The final song on Apollo 18 is also one of the first that They Might Be Giants ever wrote. It was the very first track Flansburgh and Linnell played live as a band; before they released a demo album or had a record deal. And now, it quietly closes out their most ambitious experiment in harmony, melody, and MIDI sampling. It’s a song called Space Suit, and I can’t think of a more fitting curtain call for the Apollo era.
I don’t often hear Space Suit compared to the other songs on this album. It’s not on any of my playlists. I actually hadn’t queued it up on its own in ages. But I love this track. And I almost always experience it the same way: as the final ripple after playing the Apollo 18 album start to finish. That’s when it feels ripe. For my ears, that’s when it really lands.

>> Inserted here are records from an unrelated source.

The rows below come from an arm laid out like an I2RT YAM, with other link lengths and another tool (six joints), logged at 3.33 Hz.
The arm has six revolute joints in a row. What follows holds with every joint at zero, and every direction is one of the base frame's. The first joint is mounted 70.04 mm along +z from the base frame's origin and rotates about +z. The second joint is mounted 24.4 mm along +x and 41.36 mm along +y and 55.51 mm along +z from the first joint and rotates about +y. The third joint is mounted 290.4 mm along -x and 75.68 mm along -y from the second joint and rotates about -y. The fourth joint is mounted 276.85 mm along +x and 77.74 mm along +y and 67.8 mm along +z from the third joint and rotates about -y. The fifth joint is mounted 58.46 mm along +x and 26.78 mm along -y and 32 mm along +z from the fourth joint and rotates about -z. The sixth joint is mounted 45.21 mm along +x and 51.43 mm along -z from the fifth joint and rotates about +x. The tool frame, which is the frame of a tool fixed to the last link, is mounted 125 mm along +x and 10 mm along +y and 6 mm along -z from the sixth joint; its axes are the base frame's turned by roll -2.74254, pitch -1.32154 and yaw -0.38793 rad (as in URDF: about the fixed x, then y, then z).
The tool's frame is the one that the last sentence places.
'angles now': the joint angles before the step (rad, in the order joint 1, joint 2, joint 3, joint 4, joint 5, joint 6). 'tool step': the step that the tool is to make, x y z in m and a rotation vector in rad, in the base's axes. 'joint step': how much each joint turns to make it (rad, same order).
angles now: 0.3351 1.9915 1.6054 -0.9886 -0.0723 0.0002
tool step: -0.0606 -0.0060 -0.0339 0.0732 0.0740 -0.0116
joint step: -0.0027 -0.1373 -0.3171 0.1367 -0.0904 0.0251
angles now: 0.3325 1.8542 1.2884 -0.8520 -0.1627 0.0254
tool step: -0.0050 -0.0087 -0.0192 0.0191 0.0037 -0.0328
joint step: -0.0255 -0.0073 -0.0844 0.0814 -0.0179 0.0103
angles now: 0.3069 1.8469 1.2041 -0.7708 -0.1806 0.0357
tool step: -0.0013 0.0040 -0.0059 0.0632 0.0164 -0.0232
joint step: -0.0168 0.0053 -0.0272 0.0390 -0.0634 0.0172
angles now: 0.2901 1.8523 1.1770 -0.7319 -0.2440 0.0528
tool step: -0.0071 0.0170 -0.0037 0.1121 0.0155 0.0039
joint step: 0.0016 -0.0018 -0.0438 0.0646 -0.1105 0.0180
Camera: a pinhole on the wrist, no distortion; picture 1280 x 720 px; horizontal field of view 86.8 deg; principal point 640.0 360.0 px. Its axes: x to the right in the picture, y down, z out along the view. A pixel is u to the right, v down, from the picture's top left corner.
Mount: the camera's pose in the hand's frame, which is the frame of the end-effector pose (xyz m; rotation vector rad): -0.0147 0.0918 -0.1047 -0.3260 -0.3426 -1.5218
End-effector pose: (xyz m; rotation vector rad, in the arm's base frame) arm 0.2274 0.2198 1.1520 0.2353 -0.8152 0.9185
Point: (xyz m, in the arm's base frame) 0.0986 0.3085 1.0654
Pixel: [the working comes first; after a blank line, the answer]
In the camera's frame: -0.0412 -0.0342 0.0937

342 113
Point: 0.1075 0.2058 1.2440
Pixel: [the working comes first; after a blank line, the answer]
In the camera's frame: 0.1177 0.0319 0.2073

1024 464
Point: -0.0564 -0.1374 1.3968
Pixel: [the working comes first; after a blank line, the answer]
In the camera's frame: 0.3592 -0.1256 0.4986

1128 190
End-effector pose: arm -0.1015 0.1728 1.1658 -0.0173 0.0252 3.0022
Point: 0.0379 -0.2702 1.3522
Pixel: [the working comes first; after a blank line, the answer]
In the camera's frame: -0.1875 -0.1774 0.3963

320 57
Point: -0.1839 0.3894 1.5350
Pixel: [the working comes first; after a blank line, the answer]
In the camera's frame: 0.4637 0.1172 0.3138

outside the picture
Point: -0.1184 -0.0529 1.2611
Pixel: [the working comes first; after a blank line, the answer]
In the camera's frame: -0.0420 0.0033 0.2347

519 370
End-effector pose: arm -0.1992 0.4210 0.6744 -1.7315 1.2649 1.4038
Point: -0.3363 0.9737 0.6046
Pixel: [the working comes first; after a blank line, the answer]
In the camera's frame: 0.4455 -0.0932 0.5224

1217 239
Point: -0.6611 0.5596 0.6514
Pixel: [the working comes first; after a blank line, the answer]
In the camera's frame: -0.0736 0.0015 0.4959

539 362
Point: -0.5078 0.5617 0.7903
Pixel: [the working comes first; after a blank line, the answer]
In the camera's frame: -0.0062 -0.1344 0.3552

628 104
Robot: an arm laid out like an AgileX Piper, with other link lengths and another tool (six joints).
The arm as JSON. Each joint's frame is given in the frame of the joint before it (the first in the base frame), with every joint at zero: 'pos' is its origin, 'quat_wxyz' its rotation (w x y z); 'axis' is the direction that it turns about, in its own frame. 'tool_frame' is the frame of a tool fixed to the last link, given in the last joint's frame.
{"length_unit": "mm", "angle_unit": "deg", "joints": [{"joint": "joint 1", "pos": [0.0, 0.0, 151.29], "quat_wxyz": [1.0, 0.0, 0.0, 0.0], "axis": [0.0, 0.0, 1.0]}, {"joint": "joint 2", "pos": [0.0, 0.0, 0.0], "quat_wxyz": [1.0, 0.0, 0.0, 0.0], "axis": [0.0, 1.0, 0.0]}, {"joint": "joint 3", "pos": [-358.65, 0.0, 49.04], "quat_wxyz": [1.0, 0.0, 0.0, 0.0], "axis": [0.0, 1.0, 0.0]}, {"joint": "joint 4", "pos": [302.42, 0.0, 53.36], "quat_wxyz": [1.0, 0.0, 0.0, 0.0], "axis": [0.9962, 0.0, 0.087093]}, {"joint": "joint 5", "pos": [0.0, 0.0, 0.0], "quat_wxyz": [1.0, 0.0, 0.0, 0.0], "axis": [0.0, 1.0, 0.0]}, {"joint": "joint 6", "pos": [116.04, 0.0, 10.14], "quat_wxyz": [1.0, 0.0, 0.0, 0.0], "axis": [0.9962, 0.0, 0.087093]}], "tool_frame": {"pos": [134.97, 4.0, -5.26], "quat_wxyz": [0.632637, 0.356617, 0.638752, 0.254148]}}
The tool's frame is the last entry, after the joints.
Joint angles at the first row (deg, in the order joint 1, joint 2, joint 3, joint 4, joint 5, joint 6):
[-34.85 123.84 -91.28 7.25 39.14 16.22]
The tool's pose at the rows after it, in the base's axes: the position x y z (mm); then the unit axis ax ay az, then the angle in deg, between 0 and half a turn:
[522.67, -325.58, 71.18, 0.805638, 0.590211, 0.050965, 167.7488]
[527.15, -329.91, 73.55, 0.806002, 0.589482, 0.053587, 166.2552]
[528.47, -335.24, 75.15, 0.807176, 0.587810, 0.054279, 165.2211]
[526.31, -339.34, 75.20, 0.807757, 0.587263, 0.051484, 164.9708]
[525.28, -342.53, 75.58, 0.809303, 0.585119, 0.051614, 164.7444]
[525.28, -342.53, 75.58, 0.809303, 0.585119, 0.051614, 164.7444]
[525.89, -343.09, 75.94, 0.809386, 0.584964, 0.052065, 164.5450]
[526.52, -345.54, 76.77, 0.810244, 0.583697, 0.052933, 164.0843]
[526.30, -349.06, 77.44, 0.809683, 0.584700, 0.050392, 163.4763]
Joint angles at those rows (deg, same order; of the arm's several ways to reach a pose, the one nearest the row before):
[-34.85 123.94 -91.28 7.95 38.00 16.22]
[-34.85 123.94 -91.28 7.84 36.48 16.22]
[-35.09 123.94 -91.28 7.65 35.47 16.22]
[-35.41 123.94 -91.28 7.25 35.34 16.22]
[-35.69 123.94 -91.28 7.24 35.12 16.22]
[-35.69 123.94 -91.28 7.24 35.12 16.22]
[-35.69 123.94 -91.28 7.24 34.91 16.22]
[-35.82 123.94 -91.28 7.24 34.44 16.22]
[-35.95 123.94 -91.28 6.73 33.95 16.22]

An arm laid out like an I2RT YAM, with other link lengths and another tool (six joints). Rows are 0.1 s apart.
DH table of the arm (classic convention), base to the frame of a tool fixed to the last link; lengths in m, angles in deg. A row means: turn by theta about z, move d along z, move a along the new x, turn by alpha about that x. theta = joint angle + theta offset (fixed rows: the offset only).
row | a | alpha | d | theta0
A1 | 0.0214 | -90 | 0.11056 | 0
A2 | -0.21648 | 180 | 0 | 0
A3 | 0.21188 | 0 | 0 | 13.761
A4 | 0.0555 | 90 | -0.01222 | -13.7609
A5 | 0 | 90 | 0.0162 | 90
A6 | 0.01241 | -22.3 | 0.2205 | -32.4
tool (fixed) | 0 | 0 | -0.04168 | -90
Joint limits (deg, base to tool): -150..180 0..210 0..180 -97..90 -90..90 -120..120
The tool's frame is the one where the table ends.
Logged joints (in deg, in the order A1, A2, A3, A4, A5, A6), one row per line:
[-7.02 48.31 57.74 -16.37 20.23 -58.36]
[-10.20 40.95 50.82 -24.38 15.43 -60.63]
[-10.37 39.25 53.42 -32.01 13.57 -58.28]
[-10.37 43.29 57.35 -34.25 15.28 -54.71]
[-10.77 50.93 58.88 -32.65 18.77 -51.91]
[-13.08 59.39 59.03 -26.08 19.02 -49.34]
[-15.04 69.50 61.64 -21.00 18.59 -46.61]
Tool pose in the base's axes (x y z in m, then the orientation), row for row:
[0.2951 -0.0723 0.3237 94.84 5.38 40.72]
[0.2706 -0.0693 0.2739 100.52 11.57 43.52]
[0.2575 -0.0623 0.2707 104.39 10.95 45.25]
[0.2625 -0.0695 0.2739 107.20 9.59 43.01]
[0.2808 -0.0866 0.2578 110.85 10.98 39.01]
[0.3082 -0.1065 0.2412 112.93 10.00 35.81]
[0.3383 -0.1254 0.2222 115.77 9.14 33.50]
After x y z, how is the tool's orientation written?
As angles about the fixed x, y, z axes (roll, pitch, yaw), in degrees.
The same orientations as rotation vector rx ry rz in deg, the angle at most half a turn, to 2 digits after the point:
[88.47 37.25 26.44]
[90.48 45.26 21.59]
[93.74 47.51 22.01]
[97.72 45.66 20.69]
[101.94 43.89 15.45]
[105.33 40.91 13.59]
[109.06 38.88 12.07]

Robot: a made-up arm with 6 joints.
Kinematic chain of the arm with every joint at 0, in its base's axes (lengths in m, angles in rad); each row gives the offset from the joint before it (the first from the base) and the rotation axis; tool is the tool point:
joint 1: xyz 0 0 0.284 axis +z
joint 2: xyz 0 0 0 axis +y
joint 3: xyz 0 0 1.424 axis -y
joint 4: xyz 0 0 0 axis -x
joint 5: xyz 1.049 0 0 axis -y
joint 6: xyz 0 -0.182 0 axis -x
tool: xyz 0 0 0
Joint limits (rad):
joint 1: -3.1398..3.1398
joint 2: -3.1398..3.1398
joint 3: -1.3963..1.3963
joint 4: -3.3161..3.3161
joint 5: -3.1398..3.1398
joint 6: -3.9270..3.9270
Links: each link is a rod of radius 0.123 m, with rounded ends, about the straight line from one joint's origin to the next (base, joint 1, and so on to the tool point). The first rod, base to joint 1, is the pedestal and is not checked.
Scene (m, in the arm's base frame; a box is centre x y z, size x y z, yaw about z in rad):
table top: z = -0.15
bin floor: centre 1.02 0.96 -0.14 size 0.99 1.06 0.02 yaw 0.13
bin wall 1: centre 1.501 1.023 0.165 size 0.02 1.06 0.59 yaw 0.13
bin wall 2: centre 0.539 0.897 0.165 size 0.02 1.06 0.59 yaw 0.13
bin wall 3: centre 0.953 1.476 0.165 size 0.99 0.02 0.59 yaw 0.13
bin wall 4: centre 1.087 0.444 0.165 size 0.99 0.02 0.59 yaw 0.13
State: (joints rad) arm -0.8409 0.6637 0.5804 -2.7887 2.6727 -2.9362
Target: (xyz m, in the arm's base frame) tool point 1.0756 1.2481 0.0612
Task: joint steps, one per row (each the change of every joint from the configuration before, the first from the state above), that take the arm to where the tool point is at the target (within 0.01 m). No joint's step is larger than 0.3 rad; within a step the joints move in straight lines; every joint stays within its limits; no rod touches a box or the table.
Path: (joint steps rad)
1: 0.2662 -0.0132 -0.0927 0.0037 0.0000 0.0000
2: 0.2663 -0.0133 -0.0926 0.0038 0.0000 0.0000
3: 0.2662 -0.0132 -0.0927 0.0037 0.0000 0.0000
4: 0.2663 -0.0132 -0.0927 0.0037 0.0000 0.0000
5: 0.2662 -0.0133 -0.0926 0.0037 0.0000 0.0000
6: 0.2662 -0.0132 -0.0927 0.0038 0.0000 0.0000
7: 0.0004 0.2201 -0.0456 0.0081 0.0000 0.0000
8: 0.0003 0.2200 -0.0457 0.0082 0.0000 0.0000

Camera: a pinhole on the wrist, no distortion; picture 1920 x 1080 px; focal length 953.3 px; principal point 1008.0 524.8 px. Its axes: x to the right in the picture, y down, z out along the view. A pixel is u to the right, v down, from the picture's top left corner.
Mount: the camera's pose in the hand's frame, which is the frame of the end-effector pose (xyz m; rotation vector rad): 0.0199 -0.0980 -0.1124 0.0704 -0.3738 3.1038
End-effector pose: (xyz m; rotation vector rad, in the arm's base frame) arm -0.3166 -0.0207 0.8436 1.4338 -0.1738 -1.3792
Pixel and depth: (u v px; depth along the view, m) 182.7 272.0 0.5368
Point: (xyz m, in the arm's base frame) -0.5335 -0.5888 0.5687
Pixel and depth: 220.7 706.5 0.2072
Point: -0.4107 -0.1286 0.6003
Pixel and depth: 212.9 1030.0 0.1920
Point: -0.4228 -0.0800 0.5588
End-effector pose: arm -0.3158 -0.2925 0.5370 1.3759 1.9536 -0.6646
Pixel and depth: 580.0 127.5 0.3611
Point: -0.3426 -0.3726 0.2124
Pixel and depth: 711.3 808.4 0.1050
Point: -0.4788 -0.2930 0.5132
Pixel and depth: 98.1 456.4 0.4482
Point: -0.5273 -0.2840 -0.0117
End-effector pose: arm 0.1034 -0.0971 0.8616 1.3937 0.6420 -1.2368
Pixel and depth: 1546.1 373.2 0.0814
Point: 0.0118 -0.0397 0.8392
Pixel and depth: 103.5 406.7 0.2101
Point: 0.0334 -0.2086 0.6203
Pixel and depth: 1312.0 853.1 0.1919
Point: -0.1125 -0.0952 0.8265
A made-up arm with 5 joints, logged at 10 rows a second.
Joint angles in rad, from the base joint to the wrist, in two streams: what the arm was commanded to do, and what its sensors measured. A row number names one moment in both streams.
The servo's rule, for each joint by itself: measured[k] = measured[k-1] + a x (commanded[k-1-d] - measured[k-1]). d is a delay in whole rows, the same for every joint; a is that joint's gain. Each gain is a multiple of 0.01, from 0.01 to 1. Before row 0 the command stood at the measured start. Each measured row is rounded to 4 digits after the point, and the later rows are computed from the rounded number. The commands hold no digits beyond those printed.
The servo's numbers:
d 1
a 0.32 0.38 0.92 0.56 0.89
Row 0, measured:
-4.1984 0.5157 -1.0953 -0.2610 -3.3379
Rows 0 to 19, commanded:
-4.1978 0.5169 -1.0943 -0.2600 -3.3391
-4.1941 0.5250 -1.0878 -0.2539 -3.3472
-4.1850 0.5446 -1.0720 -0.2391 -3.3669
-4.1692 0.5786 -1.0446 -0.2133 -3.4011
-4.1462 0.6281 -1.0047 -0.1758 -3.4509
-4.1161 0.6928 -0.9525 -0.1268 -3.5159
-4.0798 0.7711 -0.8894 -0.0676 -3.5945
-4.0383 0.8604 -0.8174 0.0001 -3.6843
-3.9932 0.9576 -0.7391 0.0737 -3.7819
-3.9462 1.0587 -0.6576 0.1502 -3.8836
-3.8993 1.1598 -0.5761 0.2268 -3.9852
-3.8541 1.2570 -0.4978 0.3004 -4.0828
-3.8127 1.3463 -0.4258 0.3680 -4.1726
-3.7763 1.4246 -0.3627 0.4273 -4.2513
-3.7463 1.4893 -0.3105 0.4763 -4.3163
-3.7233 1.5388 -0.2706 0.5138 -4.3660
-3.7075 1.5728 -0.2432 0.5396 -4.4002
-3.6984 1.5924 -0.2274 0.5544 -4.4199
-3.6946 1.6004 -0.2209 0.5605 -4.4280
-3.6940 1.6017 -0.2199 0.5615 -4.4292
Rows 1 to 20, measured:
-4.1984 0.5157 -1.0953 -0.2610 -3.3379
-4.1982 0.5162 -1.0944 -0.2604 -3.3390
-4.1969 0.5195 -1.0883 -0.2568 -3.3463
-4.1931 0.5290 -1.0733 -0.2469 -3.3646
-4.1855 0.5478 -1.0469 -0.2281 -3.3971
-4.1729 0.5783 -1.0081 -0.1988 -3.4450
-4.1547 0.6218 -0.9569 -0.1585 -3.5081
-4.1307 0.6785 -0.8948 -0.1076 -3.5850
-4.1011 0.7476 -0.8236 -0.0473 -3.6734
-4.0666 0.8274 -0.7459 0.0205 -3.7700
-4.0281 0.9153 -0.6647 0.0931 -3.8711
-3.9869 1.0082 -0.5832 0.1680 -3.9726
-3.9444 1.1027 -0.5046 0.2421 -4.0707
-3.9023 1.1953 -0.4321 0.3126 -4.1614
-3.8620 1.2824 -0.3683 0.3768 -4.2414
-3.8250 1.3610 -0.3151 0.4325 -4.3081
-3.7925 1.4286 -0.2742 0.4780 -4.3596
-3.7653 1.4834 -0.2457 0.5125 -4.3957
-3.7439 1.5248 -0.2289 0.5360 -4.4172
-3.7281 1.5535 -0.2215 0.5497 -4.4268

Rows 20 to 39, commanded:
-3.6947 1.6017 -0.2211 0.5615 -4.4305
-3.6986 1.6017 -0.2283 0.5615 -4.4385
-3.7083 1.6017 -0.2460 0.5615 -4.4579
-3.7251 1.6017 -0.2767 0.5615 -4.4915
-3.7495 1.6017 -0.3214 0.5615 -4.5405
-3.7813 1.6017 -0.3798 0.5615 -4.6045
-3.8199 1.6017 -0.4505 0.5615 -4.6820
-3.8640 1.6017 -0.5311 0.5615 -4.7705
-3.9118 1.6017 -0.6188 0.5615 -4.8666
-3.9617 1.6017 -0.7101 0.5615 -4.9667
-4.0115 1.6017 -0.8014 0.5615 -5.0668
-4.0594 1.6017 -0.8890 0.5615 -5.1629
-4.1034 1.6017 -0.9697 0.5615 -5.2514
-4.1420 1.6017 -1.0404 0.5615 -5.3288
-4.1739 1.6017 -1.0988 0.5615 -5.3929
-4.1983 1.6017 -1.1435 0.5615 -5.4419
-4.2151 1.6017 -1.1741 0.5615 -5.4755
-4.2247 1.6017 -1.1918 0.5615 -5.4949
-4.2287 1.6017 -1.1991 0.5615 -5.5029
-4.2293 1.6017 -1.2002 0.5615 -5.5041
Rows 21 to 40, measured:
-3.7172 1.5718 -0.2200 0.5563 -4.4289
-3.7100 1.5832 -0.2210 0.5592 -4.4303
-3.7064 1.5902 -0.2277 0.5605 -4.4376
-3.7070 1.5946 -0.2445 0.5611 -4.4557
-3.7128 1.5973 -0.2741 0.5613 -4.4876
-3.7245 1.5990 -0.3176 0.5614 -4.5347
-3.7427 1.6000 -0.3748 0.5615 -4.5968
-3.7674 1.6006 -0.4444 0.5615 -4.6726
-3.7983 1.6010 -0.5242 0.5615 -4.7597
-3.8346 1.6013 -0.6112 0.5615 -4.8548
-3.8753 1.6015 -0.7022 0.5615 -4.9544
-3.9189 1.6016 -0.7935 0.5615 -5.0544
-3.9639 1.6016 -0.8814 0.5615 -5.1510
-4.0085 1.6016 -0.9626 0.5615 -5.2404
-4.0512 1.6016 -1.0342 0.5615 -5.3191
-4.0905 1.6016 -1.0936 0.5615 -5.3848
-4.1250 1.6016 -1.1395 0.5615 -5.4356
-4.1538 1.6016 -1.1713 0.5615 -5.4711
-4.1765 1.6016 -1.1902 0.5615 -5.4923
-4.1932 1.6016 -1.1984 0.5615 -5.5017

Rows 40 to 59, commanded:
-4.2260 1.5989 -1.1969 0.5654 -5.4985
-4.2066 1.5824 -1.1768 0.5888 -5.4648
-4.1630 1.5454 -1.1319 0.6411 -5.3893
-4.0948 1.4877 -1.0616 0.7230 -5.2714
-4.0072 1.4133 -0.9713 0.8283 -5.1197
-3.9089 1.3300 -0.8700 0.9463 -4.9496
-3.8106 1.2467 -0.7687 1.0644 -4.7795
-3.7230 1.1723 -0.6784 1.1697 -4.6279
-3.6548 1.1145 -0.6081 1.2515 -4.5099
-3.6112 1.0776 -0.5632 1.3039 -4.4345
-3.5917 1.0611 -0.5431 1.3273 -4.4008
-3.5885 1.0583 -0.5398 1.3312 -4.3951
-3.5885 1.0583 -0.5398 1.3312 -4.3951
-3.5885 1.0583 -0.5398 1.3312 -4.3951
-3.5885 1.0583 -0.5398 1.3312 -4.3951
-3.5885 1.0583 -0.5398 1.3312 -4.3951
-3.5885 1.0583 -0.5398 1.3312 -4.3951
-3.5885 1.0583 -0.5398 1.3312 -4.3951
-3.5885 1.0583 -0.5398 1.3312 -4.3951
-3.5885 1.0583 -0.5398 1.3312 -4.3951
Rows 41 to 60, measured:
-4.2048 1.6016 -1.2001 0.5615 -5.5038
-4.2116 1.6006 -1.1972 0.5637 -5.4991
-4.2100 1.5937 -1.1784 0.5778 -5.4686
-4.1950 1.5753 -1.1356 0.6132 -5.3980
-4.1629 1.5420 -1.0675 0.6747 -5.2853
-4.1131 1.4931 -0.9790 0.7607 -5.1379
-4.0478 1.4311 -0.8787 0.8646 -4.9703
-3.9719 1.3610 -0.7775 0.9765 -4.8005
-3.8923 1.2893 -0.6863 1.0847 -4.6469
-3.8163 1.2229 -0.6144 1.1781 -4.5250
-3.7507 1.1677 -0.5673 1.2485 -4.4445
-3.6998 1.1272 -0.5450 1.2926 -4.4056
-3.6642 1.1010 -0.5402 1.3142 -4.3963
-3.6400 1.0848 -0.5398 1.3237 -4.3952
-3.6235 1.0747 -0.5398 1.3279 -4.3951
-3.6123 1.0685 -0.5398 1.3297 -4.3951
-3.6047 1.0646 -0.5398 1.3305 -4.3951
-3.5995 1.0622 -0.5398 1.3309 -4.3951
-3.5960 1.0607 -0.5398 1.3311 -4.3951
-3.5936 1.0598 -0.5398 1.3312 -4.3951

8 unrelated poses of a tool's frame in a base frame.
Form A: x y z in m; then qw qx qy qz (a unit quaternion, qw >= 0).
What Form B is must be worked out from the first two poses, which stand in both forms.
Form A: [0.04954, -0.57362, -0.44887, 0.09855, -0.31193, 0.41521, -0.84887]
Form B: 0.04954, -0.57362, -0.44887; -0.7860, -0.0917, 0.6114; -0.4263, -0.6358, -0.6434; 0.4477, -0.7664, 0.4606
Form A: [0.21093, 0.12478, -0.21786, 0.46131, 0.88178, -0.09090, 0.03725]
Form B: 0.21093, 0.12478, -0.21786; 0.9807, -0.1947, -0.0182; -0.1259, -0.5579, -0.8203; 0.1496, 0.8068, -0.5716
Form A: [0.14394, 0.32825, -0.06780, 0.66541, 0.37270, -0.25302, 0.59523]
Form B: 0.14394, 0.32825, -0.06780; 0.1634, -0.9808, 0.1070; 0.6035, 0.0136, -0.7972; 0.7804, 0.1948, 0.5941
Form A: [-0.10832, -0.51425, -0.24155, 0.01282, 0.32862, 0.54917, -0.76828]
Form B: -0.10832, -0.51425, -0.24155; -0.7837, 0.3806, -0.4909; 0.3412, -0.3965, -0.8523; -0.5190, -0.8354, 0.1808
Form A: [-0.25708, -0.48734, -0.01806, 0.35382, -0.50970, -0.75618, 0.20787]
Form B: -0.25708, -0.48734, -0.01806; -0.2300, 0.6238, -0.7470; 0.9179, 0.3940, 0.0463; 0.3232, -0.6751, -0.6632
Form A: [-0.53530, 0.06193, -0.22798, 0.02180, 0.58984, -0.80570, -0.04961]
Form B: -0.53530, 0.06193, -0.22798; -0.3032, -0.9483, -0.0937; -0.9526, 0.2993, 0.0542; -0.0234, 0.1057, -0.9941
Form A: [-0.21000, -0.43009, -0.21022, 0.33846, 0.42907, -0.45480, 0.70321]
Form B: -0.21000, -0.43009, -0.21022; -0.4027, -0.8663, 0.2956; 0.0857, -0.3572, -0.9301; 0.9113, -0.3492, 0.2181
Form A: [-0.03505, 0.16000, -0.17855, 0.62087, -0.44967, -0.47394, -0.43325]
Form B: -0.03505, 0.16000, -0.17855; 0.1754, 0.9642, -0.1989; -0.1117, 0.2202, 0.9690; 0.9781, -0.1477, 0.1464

Space Suit blends all the signature instruments of the album: accordion, guitar, and synth, into a sound that feels simultaneously expansive and deeply intimate. I remember feeling disappointed when I first heard it as a teenager. No words? An instrumental closer? It felt anticlimactic. But then I grew up.
Now, it feels inevitable. Cosmic. The end of Apollo 18 doesn’t need lyrics. It needs a liftoff.
When I listen to it now, I picture John and John as cosmonauts, suited up and floating toward the edge of a musical universe they’ve spent a decade inventing. And in many ways, that’s exactly what was happening.
Apollo 18 would be their last album as a duo. After this, the era of tape loops, drum machines, and reel-to-reel tape recorders would give way to a full band and a new way of making records. Space Suit feels like a beautiful farewell to all the sonic engineering and DIY innovation that got them this far. A quiet wave goodbye from inside their space capsule.
Their next album, John Henry, would land two years later, recorded live in the studio with a full band. This meant a drummer, a bass player, and an additional guitarist. And.. . horns? But I’ll start writing about that next week.
For now, I’m grateful to exist in the timeline where this album happened, and to everyone who’s followed along these past eighteen weeks. Onward and upward, into a brave new frontier.